The transdisciplinarity of urban experience

Workshop 1 – 31 October 2018

Iain Borden from University College London led Workshop 1, which used experience as a key concept to focalize and explore the need for inter- and transdisciplinary approaches in the study of cities.

The day opened with a talk, where Iain covered different research methods, tactics and aims when undertaking research that involves consideration of experience. While introducing the main theoretical conceptions of what might constitute experience, he made particular reference to his own work on skateboarding, automobile driving, architecture and recent work on large urban structures. His focus then moved to more practical matters of research, including the role of different kinds of sources, data gathering, categorisations of subject (visual, filmic, sonic, textual, performative etc.), articulation and dissemination. Finally, he addressed questions of research impact and public engagement.
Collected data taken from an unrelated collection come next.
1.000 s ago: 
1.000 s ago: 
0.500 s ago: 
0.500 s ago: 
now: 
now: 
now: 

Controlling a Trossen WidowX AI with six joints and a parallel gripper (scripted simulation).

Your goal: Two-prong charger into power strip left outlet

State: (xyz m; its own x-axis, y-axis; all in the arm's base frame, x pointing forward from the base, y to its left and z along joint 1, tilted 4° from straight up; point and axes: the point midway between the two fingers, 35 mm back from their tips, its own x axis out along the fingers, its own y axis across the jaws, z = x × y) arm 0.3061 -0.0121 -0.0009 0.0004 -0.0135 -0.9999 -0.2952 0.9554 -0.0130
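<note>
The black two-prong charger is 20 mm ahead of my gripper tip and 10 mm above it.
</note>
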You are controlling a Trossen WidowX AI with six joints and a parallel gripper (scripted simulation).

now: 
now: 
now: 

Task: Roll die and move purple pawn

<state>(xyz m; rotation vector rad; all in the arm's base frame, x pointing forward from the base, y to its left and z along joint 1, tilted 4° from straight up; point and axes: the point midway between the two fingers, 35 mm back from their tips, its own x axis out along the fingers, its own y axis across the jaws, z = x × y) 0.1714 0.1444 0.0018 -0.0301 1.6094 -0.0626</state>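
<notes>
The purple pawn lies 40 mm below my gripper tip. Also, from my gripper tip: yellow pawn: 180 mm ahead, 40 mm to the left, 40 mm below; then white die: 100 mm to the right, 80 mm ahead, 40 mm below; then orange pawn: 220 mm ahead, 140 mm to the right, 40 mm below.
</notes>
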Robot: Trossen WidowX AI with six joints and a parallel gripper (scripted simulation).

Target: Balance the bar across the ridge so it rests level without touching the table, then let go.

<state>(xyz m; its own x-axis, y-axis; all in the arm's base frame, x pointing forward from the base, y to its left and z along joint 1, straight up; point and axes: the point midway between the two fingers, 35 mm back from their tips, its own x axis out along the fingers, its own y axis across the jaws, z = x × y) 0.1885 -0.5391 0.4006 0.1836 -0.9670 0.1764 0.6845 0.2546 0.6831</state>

After lunch, participants were asked to divide into groups of 3, and asked to consider ways in which research on experience could be undertaken for the following subjects (one subject per group):

  • Domestic workers in Manila
  • Call centres in Mumbai
  • Ageing in Florida
  • Graffiti and street art in 1990s Berlin
  • Streets in nineteenth century London

Groups had 45 minutes for reflection, followed by the coming together of all participants for presentation and discussion of each group’s work.

For the second task of the day, participants divided again into groups of 3, and this time were tasked with considering ways in which experience could be explored in each other’s PhD project. Once again, groups met for reflection and exchange of ideas which then fed the big group discussion including all participants.

The variety of topics proposed by Borden matched the interdisciplinarity of the groups and PhD topics of participants, which included Music, Literature, Geography, Art, Visual Art, Museum Studies, Architecture, Community Studies, Ethnography and Sociolinguistics. Such variety greatly enriched discussions, with contributions coming from different perspectives and forms of exploring and accounting for the complexity of experience. This was illuminating when discussing the topics proposed by Borden, and it helped to inform, in the last part of the workshop, the ways in which students articulated ideas about their own projects, showing how they were incorporating the possibility of new perspectives.

All in all, this was a very productive and enriching experience for all involved!